**TASK INSTRUCTIONS:** Retype, without changes or pictures, only the lines that begin at the one containing "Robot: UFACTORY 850" and end at the last line of the records that follow.

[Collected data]
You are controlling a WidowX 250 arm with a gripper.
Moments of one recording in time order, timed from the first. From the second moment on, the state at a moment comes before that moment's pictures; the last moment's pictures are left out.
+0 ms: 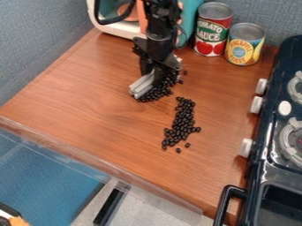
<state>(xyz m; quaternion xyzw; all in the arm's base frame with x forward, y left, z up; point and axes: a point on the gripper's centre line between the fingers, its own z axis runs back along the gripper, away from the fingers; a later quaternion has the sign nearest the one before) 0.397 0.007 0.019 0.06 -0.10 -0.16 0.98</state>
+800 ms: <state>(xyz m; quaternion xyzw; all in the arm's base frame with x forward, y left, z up) 0.369 -0.039 0.020 0.05 -0.10 -0.21 0.97</state>
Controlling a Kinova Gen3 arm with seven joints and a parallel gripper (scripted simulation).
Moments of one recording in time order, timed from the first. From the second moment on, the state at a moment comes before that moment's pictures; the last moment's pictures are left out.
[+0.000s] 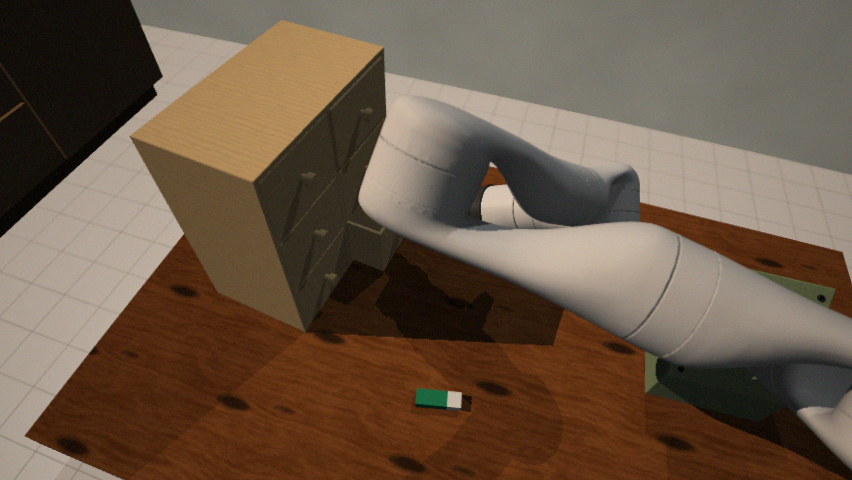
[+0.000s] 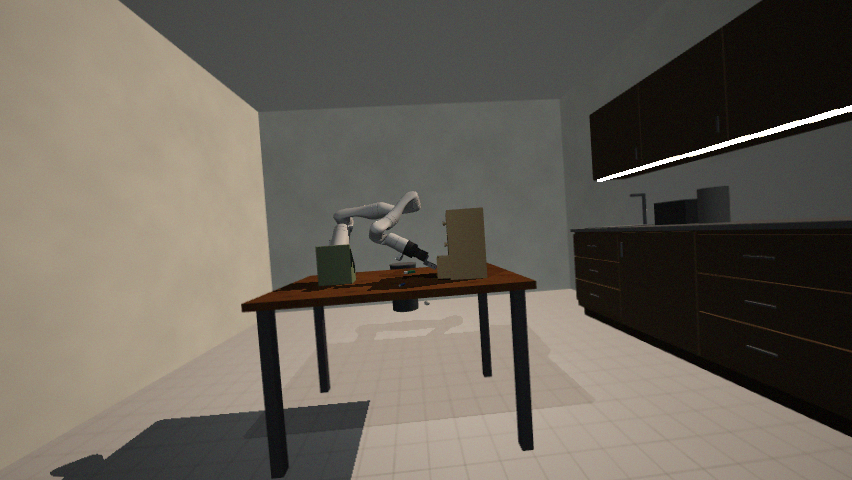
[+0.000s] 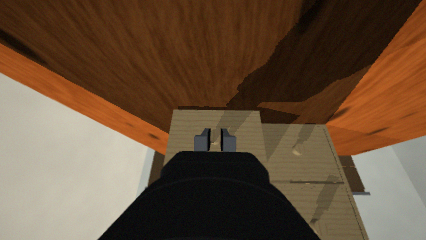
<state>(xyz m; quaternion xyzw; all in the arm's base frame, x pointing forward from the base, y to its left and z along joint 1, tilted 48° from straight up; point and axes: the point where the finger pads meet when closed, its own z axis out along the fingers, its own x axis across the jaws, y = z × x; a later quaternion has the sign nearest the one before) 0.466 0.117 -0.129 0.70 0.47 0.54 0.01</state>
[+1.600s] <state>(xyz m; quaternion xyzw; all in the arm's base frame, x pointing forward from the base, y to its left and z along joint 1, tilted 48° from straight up) 0.459 0.116 -0.130 0.70 0.47 0.53 0.01</state>
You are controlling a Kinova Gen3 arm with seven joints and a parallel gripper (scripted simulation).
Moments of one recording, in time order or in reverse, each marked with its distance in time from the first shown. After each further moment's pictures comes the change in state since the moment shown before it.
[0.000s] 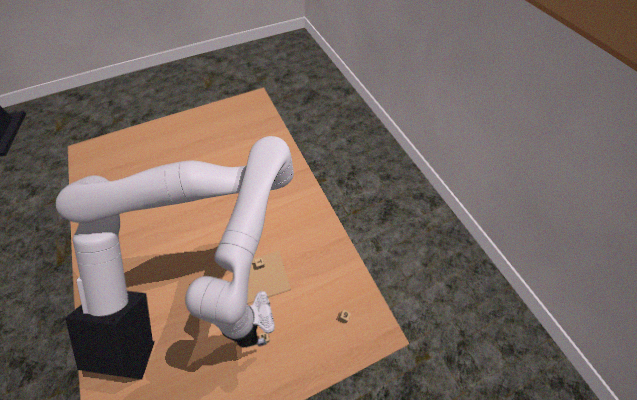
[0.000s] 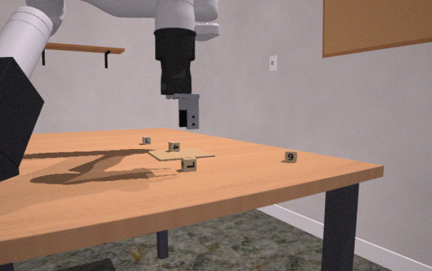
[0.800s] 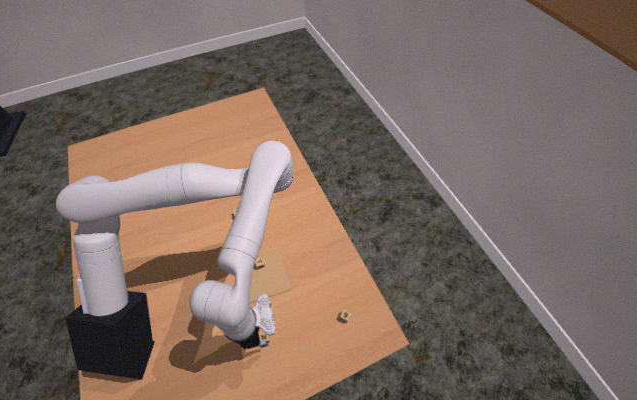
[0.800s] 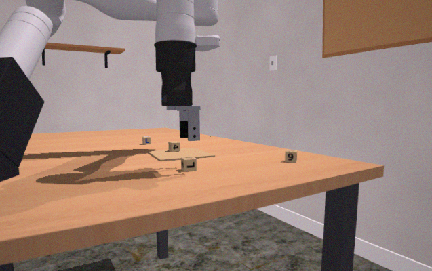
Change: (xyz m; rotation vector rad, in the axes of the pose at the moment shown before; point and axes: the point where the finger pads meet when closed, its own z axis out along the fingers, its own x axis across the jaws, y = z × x) arm 0.001 -0.001 0.022 0.005 0.002 0.000
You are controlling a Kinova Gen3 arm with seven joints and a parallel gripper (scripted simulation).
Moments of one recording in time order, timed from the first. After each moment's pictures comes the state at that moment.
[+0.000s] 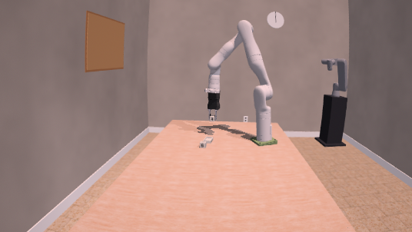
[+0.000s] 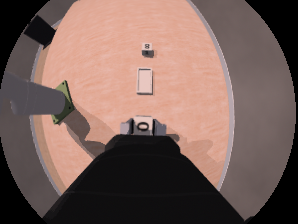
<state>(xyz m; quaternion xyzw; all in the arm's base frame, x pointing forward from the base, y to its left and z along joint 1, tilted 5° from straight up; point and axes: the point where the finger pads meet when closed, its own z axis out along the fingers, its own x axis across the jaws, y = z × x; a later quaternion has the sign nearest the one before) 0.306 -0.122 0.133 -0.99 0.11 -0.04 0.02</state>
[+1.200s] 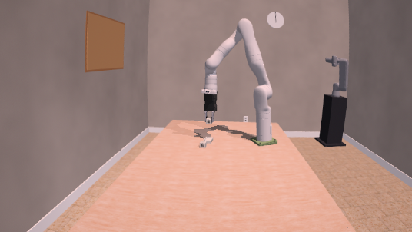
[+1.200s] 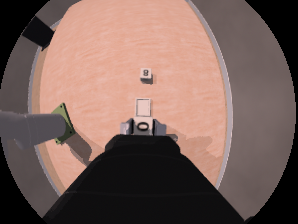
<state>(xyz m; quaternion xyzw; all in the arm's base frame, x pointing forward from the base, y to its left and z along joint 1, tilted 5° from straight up) 0.327 -0.032 0.143 -0.99 0.11 -0.05 0.02</state>
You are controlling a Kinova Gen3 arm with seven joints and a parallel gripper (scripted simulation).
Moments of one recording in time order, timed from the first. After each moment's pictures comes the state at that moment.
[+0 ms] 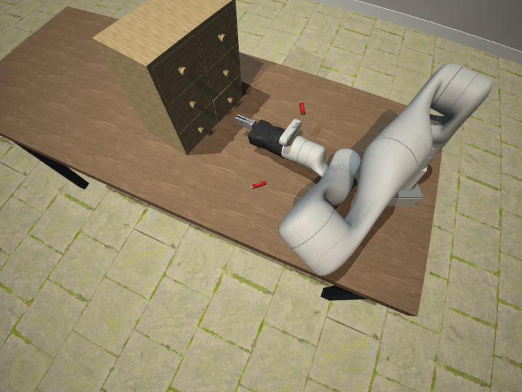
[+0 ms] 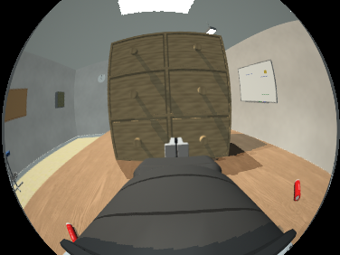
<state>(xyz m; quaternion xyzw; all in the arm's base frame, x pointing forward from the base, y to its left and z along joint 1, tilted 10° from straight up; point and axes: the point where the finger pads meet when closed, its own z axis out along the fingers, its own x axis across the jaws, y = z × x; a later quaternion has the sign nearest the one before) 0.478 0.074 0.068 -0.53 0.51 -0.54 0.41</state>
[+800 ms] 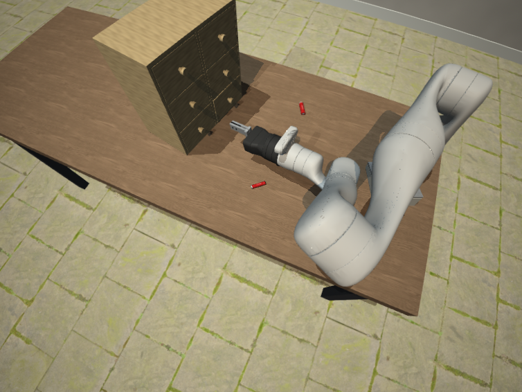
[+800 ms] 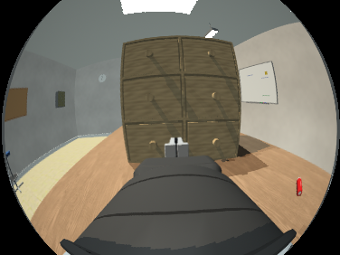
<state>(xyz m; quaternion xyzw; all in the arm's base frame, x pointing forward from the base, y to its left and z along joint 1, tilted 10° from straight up) 0.473 0.110 0.072 -0.53 0.51 -0.54 0.41</state>
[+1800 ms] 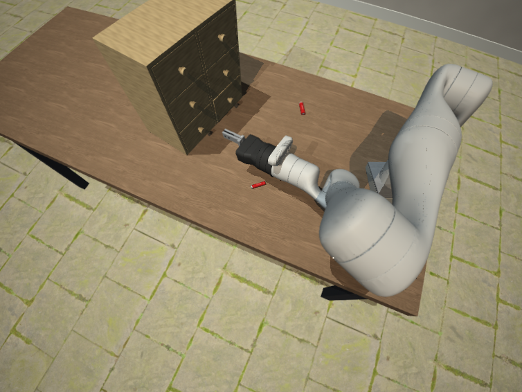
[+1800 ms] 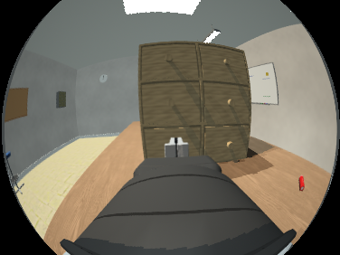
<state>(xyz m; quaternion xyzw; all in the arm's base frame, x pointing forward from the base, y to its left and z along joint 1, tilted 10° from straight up) 0.468 0.156 0.078 -0.53 0.51 -0.54 0.41</state>
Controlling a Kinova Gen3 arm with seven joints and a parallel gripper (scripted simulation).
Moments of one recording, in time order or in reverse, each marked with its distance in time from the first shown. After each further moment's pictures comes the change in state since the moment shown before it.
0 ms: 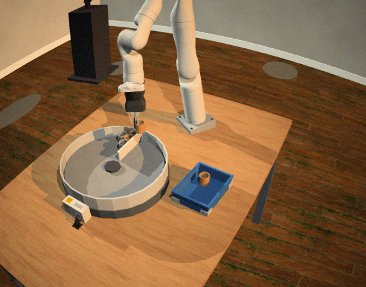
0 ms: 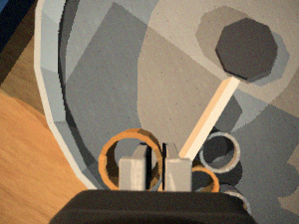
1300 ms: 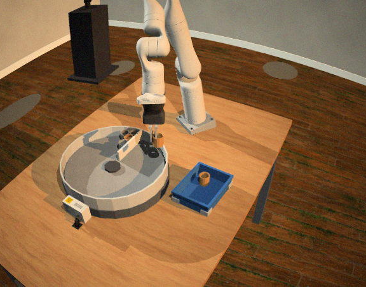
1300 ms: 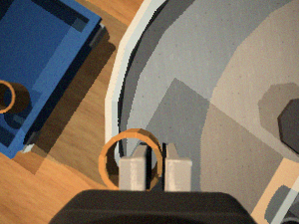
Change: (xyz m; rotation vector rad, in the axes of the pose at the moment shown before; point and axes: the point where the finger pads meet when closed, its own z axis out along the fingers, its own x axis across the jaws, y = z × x) arm -0.071 -0.085 -0.001 -0.007 0.020 0.020
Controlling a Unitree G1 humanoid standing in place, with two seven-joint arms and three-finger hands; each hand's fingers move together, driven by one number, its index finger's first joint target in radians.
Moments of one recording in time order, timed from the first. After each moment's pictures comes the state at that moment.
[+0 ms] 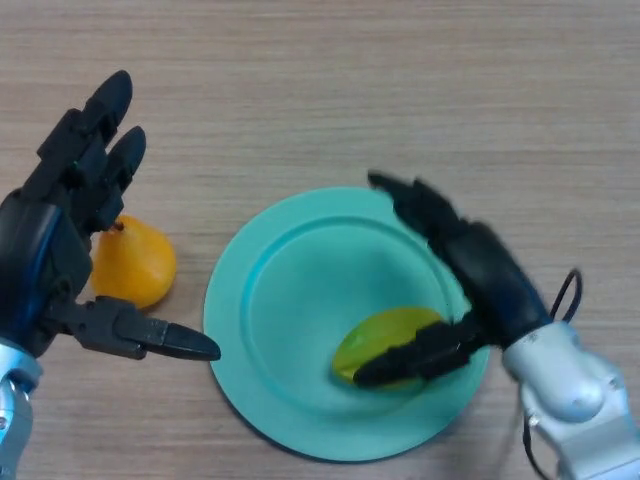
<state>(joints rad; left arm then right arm) -0.01 0.27 0.20 -0.48 -0.19 0.23 -0.28 -0.16 -0.19 0.27 -0.29 -0.23 0.28 0.12</state>
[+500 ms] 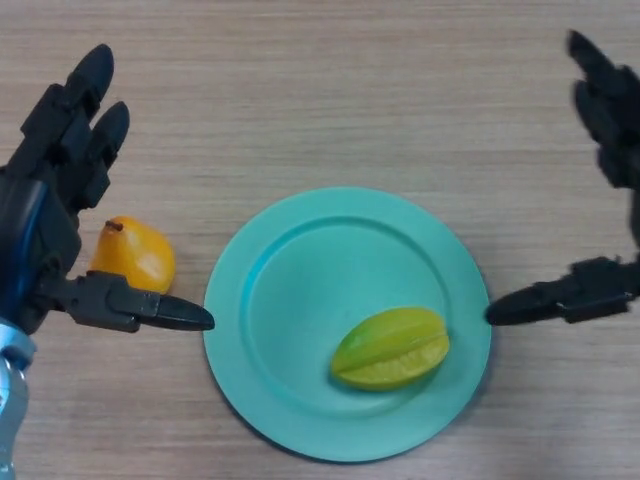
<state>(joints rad) -0.06 0.29 0.21 -0.45 -0.18 0.22 -0.25 -0.07 -0.25 -0.09 -0.52 -0.16 0.29 0.18</state>
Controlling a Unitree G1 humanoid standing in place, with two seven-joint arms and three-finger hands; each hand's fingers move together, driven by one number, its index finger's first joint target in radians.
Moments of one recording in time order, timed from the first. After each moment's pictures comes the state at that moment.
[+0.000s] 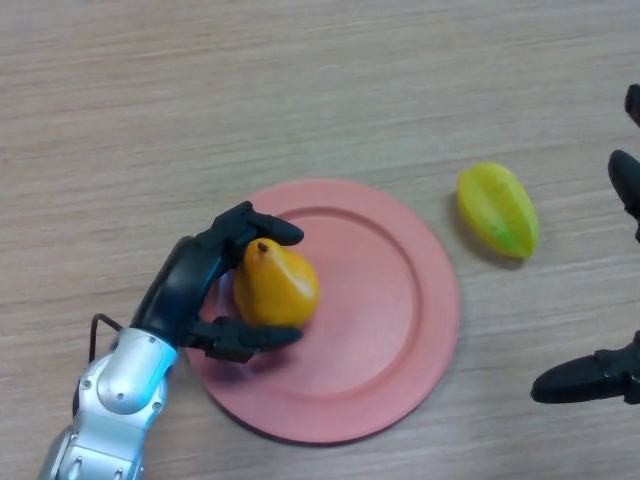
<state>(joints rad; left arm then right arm) -0.25 0.18 -0.08 0.34 0.27 -0.22 -0.14 0.09 -0.38 -0.18 -1.00 0.35 0.80 0.02</state>
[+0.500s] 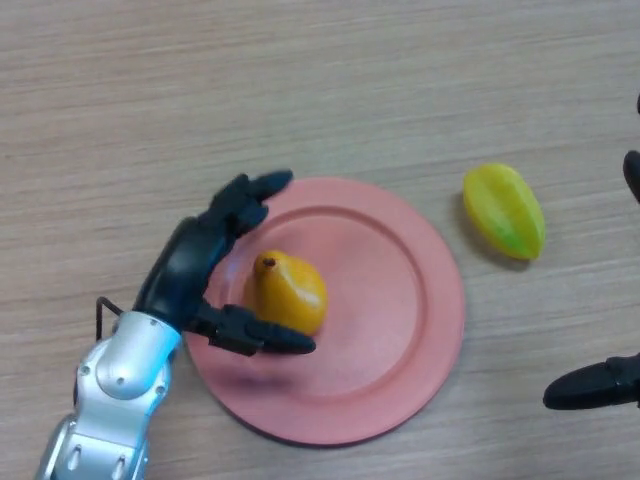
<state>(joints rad) -0.21 0.18 -0.09 0.06 0.12 0.01 -0.16 0.13 -0.49 -0.18 -1.00 0.40 0.70 -0.07</state>
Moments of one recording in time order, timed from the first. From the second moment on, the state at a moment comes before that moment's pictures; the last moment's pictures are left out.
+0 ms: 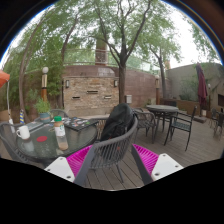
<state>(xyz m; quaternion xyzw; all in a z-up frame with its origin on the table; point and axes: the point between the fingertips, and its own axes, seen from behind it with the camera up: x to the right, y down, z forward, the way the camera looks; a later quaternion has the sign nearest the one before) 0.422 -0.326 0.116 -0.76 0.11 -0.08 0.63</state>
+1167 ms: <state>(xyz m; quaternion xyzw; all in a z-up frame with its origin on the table) 0.235 -0.046 0.070 -0.73 0.02 0.00 0.68</state>
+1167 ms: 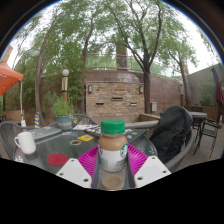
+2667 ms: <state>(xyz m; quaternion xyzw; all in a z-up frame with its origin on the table) -0.071 0.033 0.188 -0.25 -0.68 -0.59 0.35</state>
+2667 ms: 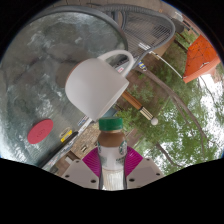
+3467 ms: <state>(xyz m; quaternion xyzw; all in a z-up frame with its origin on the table) -0.026 0.030 0.070 -0.74 -0.08 0.16 0.65</state>
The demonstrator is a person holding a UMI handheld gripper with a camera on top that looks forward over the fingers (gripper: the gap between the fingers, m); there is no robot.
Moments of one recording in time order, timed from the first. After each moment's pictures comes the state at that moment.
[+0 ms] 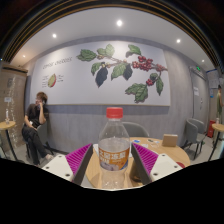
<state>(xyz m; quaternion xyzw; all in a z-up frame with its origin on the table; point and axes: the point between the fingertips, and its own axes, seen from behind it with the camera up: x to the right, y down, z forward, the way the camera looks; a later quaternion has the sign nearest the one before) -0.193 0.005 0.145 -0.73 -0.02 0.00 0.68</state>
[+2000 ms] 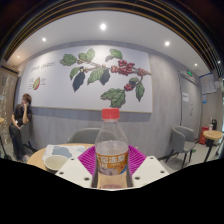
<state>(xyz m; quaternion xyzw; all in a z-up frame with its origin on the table) 0.092 0.073 0.146 -0.70 0.00 -0.04 0.71</state>
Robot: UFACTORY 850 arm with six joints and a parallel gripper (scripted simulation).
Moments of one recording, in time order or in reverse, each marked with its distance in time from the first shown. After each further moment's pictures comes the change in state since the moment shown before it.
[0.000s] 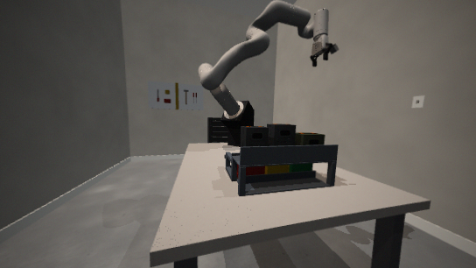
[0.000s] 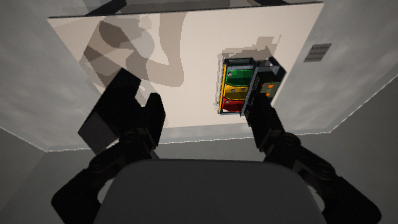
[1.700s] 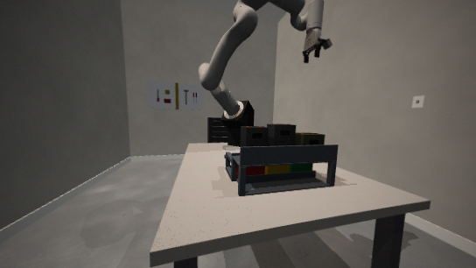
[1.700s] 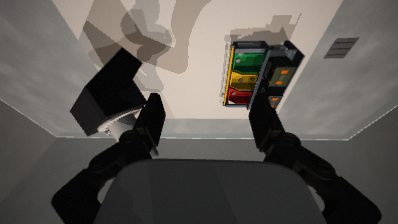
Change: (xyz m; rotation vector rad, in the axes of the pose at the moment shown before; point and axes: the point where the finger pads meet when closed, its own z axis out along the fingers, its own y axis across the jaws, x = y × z) arm -0.095 0.030 0.004 0.090 0.000 0.004
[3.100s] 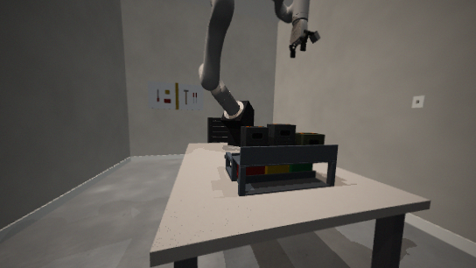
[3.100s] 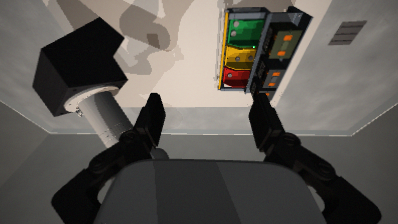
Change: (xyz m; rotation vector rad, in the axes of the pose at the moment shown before) arm -0.133 0.045 0.000 0.001 -0.001 0.002
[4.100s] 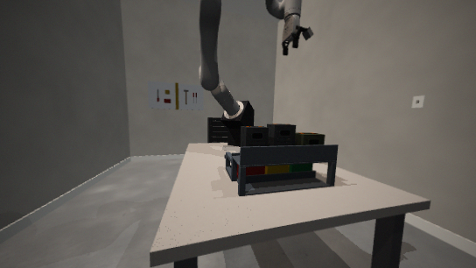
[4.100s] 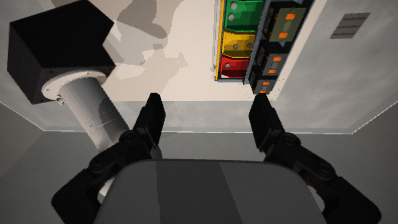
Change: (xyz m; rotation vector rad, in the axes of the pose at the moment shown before) arm -0.063 0.020 0.001 -0.001 0.000 -0.004
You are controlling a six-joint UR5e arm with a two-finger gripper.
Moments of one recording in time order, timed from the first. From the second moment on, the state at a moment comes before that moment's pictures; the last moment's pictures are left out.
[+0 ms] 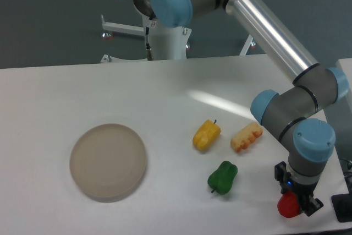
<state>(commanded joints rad) 2.38 -2.62 -0.56 -1.29 1.58 1.58</state>
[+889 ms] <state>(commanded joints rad) 2.33 -2.32 -0.84 -1.48 1.50 1.36</state>
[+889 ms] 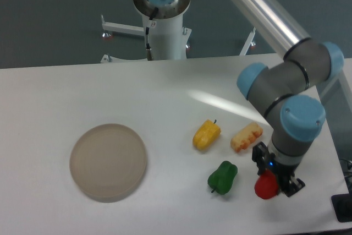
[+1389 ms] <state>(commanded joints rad) 2.13 -2.12 -1.12 -1.48 1.44 0.90</state>
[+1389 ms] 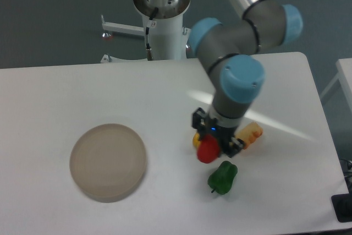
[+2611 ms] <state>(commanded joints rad) 1.89 -2.20 -1.29 -1.23 1.39 0.41</state>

**SOLVED EXERCISE:**
Robot: UFACTORY 850 arm with six joints and a parallel gripper (scripted simulation).
Moments of one recording, in time order or in reverse, each marked with its distance in time from the first shown. After each further moment's pictures comes the change in state since the moment shown before it.
[0.000s] 
[0.000s] 
[1.700s] 
[1.700s] 
Change: (xyz m; rotation vector rad, in the axes of the pose at the moment shown before; point and axes: the point where the finger pads meet when closed, its own z axis out along the fingers, its own y axis across the jaws, x = y × z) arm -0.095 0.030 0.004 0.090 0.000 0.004
[3.100s] 
[3.100s] 
Change: (xyz m; rotation vector rad, in the axes of the pose at the moment shown before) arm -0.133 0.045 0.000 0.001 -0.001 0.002
[4.100s] 
[4.100s] 
Change: (xyz m; rotation vector rad, in the axes of the pose at the moment shown before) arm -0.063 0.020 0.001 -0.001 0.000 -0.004
You are controlling a six-joint UR5e arm with a two-finger gripper.
Moments of one recording in time order, timed from the first. From the second moment on, the state at a moment comes before that moment's pictures; the last moment's pictures are left out.
[+0 ms] 
<state>(commanded joints rad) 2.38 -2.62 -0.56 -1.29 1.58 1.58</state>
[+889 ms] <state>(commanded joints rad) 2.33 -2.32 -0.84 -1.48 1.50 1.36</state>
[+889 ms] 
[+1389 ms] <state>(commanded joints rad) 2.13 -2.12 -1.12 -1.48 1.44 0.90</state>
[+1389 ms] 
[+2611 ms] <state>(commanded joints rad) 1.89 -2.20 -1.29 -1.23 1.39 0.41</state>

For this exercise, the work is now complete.